Prescribing your path to entrepreneurship and fulfillment …

One of my Mentors — words of wisdom — words I live by
  • Imagine starting a business that no one thought they needed.
  • Imagine leaving your family in one country and starting a business thousands of miles away in another from scratch.
  • Imagine having the opportunity to make 250k/year and choosing to make zero — or worse spend all your hard-earned savings bootstrapping.
  • Imagine going to a country that your family and friends do not want to return to and millions run away from.

That’s how I began my journey launching Magna Carta Health — a company that now services 15k patients annually and growing in Nigeria. It has been a rewarding and transformative journey that I am still on.

Many successful startups start in garages. My founder’s story starts with death. Lots of death. Cancer and death robbed me of my brother, father, uncles, aunty, cousins, and countless friends. It crept in and ruined birthdays with news of my brother and father’s deaths, tainted holidays, and cast a shadow on happy days. I came face-to-face with this horrible disease as I watched my father slip away. As a physician, I am familiar with the science of disease. As a person, I am no stranger to the devastation of loss.

Suffering these countless losses ignited my need to change the way people view their health and are at the very center of my founder’s story. I knew that one day I would run my own company, I just didn’t know when, where or what I would be doing. Watching those around me pass on forced me to confront what could have been done to prevent these losses. This simple idea to inspire others to live healthier lives through preventative medicine, and thus prevent catastrophic disease, is what began Magna Carta Health.

Life is meant for helping others. My hero complex and need to save others came from a young age.
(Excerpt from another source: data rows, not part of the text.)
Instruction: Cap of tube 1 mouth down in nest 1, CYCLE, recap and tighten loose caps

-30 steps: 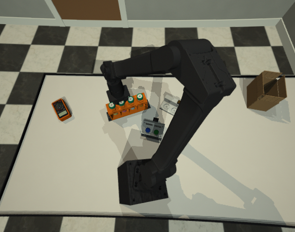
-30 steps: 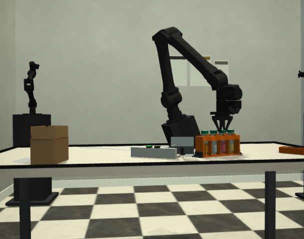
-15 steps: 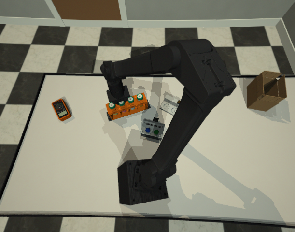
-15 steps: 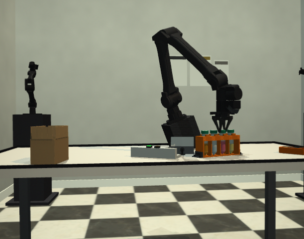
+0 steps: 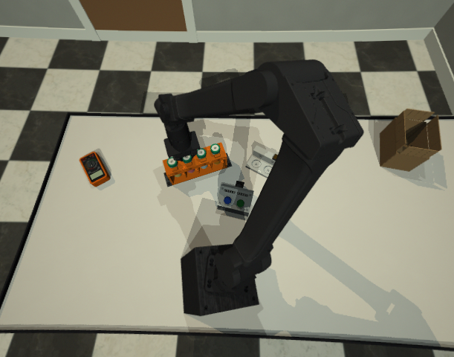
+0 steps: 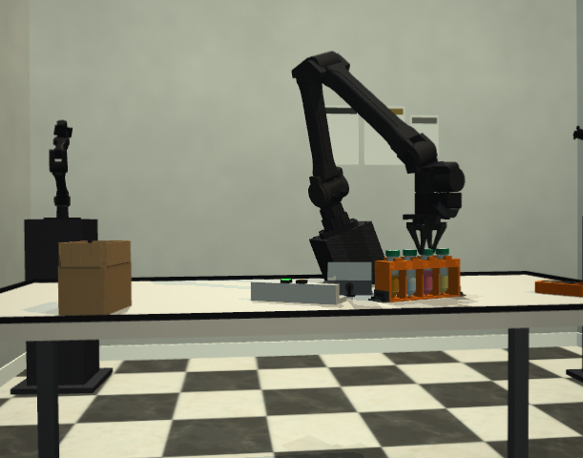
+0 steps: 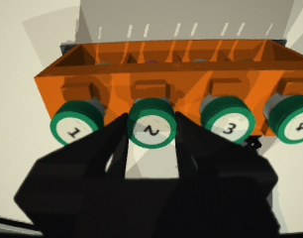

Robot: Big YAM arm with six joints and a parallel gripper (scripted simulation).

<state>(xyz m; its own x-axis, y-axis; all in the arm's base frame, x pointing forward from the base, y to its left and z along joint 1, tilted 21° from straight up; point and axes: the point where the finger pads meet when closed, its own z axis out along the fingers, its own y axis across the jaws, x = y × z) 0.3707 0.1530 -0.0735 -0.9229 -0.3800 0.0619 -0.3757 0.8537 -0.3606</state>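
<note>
My hand is 2 cm past the cap and 5 cm to the right of it. Round my hand: key housing: 12 cm behind, 17 cm to the right, 6 cm below; then green key: 14 cm behind, 20 cm to the right, 5 cm below; then blue key: 13 cm behind, 15 cm to the right, 5 cm below.
</note>
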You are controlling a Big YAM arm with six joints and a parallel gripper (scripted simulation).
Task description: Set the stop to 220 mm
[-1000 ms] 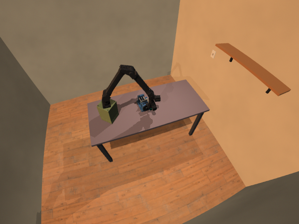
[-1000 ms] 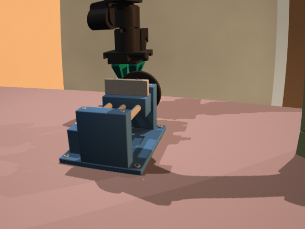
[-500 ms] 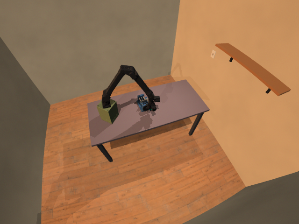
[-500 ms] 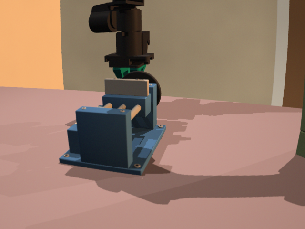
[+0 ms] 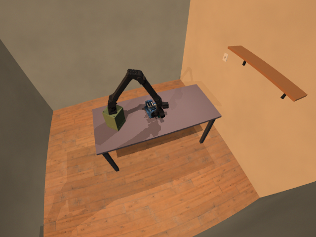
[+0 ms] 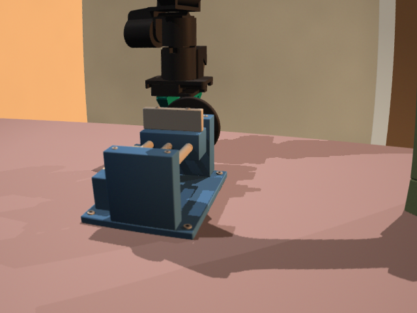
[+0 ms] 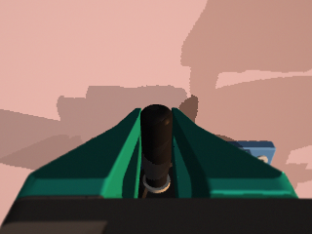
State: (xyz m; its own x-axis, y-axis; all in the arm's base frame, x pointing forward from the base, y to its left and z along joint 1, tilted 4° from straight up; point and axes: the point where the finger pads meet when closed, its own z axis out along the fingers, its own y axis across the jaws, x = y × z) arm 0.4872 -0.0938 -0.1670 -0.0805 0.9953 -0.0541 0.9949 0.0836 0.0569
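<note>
My gripper is now 3 cm past the grey stop plate, 13 cm to the right of it and 3 cm below it. Round my hand: black crank handle: 1 cm to the left.
</note>
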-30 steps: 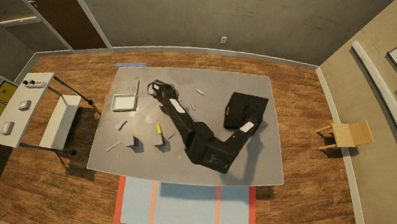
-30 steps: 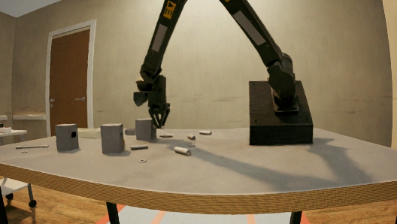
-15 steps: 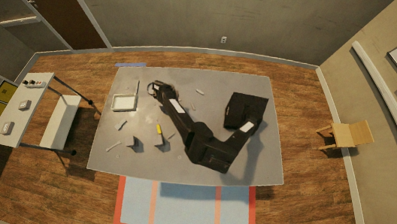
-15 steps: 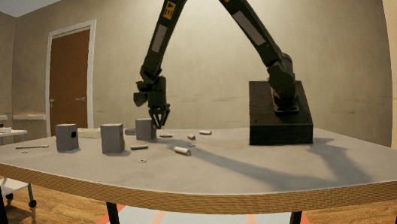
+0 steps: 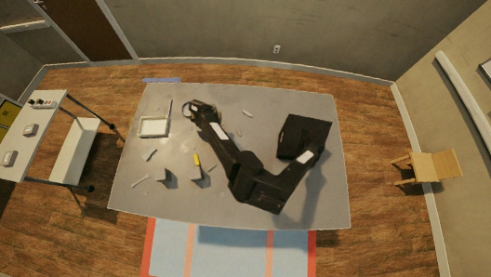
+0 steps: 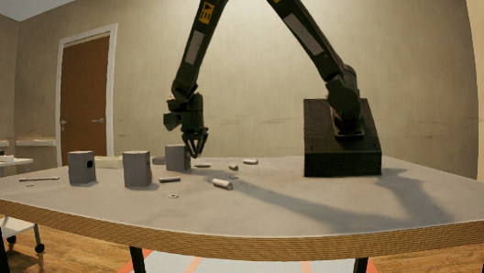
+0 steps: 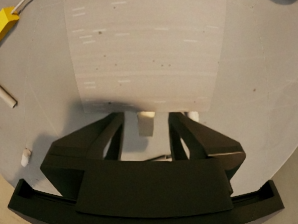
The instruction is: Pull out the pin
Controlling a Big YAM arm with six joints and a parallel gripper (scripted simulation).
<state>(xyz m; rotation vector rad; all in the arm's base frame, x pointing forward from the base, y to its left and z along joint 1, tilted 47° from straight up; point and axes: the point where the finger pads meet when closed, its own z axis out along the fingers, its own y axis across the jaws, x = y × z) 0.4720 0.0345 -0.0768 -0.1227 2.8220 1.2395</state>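
Right now my hand is 20 mm short of the white pin. From my hand the other things lie so: white tray: 390 mm ahead, 20 mm to the left, 40 mm below.
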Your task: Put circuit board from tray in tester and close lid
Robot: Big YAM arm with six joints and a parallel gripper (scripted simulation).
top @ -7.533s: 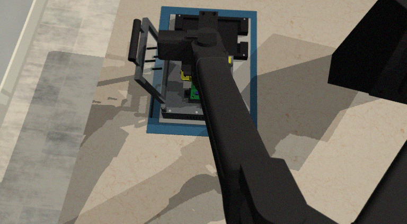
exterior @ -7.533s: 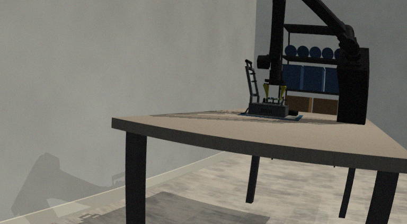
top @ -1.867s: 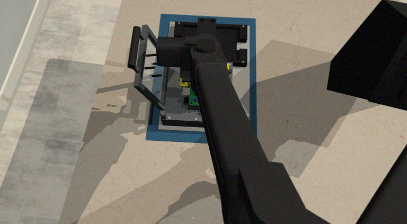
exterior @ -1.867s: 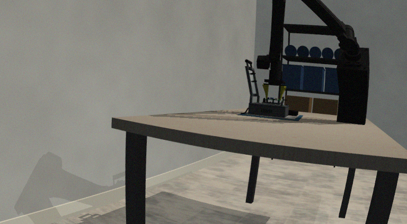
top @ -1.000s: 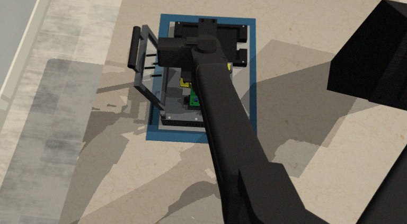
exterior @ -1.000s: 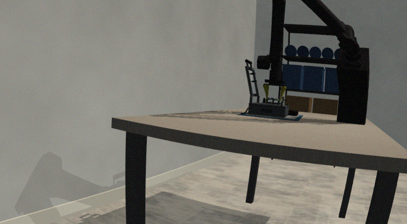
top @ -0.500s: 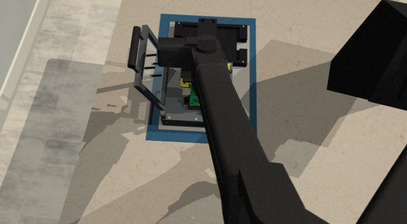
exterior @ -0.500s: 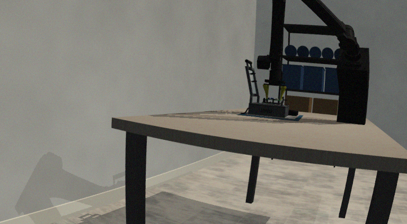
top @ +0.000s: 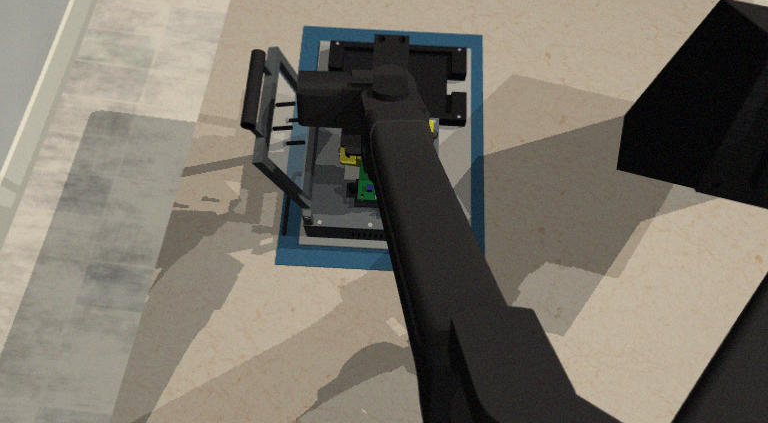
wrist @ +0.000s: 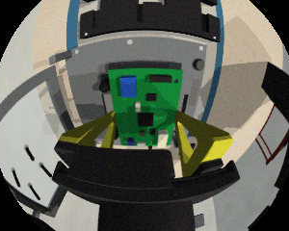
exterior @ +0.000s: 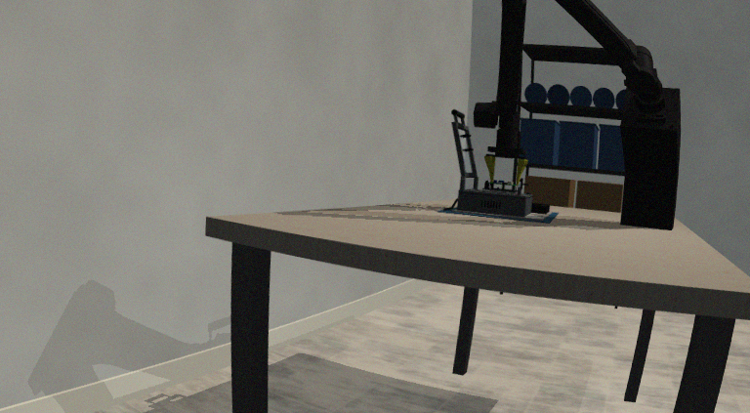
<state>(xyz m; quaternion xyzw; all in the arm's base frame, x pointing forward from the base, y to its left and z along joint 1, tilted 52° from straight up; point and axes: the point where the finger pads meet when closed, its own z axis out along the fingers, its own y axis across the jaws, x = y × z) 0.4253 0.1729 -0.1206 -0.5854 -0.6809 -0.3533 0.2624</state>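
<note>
Now: hand right at the green circuit board. Also, from my hand: see-through lid (12 cm ahead, 2 cm to the left, 9 cm above).
</note>
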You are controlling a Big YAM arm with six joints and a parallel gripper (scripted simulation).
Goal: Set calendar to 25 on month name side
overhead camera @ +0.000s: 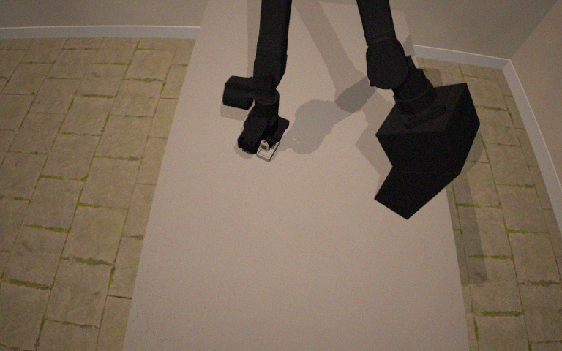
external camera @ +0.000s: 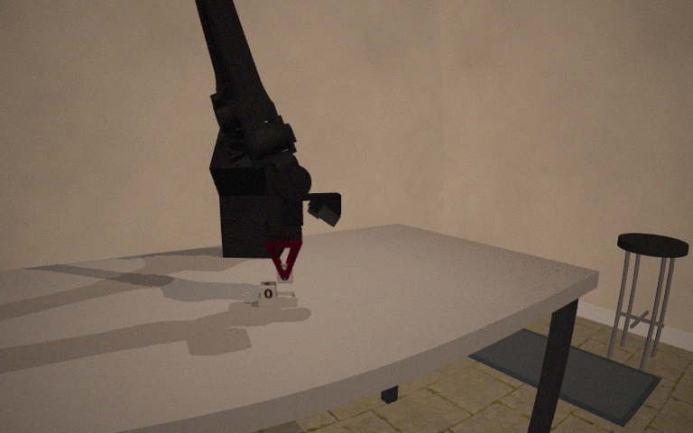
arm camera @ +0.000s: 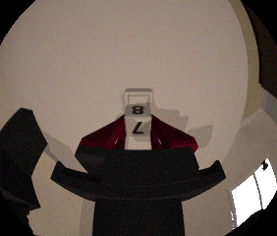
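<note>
Now: hand 1 cm past the pale tray, 1 cm to the left of it and 5 cm above it.
</note>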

I witnessed my parents endlessly giving spirits helping their friends and family in Nigeria and the US, and fan-girled Mother Theresa and all of her tremendous works. What better way to apply my hero complex than by becoming a doctor?

Tools of my Trade

Fast forward to becoming Dr. Lola and the sudden realization that a lot of our health problems could be prevented and that there is a vicious cycle of ignorance, poverty and disease that creates a public health crisis of enormous proportions. This led me to Johns Hopkins to get my Masters degree in Public Health. I learned, I trained , I worked and I realized that I still had a yearning to learn more. I also learned how much our health is intrinsically linked to our environment. This lead me to Harvard University to get my Masters degree in Sustainability and Environmental Management. With all my education, I was being courted by various organizations with fantastic salaries.

Ultimately, I made a decision that many entrepreneurs do — I took the path of most resistance. I turned down the corporate world in pursuit of wanting to help people the way I knew how — through comprehensive, individualized, preventative care. Two months after my father passed away, my husband and I started Magna Carta Health.

Entrepreneurship is not glamorous. Entrepreneurship that directly relates to people’s lives can be grueling. One of the most wrenching experiences was when I had to tell a dear friend of over 20 years that she was HIV positive — over Skype. She was my ideal client — “seemingly well” and she came in for a preventive check-up. The results of her test came back when I was in the US. Unlike many of my stories, hers does not end in death. Thanks to quality preventative care, my friend is thriving and managing her illness in a positive way. Times can be difficult, but saving a life is a reward beyond measure.

My founder’s story is one of constant discovery. One discovery leads to a new one. The latest discovery came from my experience with Magna Carta Health. When I received the Entrepreneurial award for Women Mean Business I was asked about what mentors shaped my story. I thought for a bit, and realized most of them were men. It made me question why strong female badasses were so hard to access. From this discussion, I decided to create MentoringHer — an online social networking platform where we can find each other and help one another to be the best versions of ourselves , particularly in areas relating to academia, career, entrepreneurship and empowerment. Everyone needs a mentor — even Eleanor Roosevelt knew this. I carry her words, “Learn from the mistakes of others, you can’t live long enough to make them all yourself,” with me as I embark upon my latest founder’s journey.